Designing a Chat System: Storing History, Read Receipts, and Online Status (Presence)
The Three-Second Problem
You send a message in a group chat with 47 people. Within three seconds, you need to know: did it save? Who saw it? Who’s actually online right now? That three-second window contains six distinct database writes, 47 WebSocket notifications, and a presence check across three data centers. Miss any piece, and users lose trust in your platform. This is why WhatsApp processes over 100 billion messages daily while maintaining sub-second delivery guarantees—every architectural decision cascades into user perception of reliability.
The Three Pillars of Chat Architecture
Building a chat system requires solving three interconnected challenges simultaneously: durable message storage, accurate read receipt tracking, and real-time presence management. Each pillar has failure modes that aren’t immediately obvious.
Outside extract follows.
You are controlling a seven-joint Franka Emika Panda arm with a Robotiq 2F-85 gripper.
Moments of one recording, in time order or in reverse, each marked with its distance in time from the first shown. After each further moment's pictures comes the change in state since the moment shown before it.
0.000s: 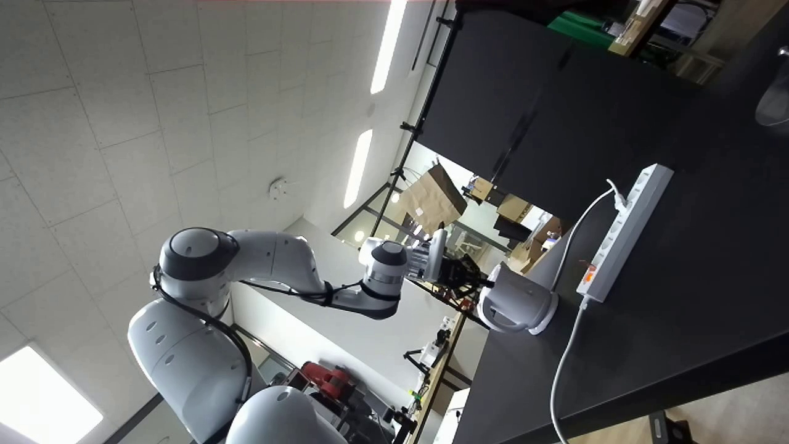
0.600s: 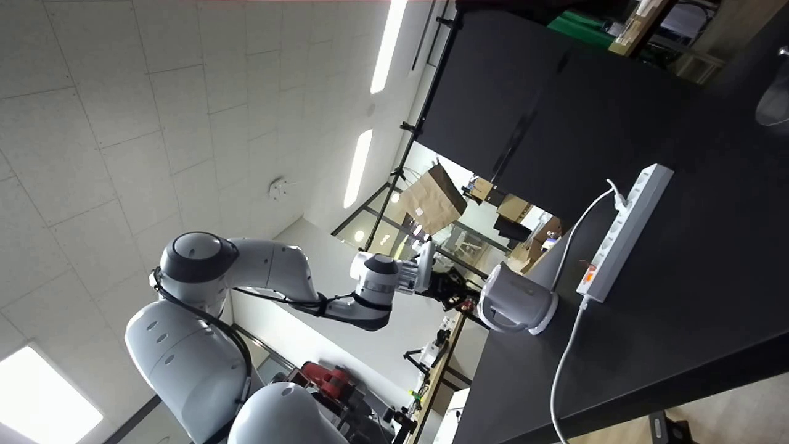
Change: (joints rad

Message Storage: Write-Through vs Write-Behind
Most chat systems face a critical decision: do you confirm message delivery after writing to the database (write-through) or after acknowledging receipt in memory (write-behind)? WhatsApp uses write-through—your message doesn’t show a checkmark until it’s persisted to their distributed storage. This adds 50-100ms of latency but guarantees durability. Slack, conversely, uses write-behind with append-only logs, acknowledging messages immediately then asynchronously persisting to their data warehouse. The trade-off: Slack feels faster but has a small window where messages could be lost in a catastrophic failure.
The storage schema matters enormously at scale. Discord stores messages in ScyllaDB using a compound partition key: (channel_id, bucket) where bucket represents a 10-day window. This prevents hotspot partitions when popular channels receive thousands of messages per minute. Without bucketing, all writes to a single channel would hit the same partition, creating a bottleneck. They learned this the hard way when a server with 1.5 million users experienced 90-second message delays because all messages shared a single partition key.
Read Receipts: The Phantom Update Problem
Read receipts seem simple—just update a timestamp when someone reads a message, right? Wrong. At scale, you face the “phantom update problem”: if 1,000 people are in a channel and one person sends a message, you potentially need to track 1,000 read states. If those users read the message within the same minute, you’re writing 1,000 database updates in rapid succession.
Telegram solves this with a distributed counter architecture. Each read receipt increments a Redis counter, and every 10 seconds, a background job flushes aggregated counts to PostgreSQL. The sender sees “1,847 views” instead of individual timestamps, drastically reducing write amplification. For one-on-one chats where precision matters, they use a hybrid approach: instant updates for direct messages, aggregated counts for groups.
The critical edge case: what happens when a user goes offline mid-read? Signal handles this by storing “last_read_message_id” per conversation. When you reconnect, the client sends a batch read receipt for all messages since that ID. This prevents the “unread badge flickering” problem where offline periods cause read states to become inconsistent.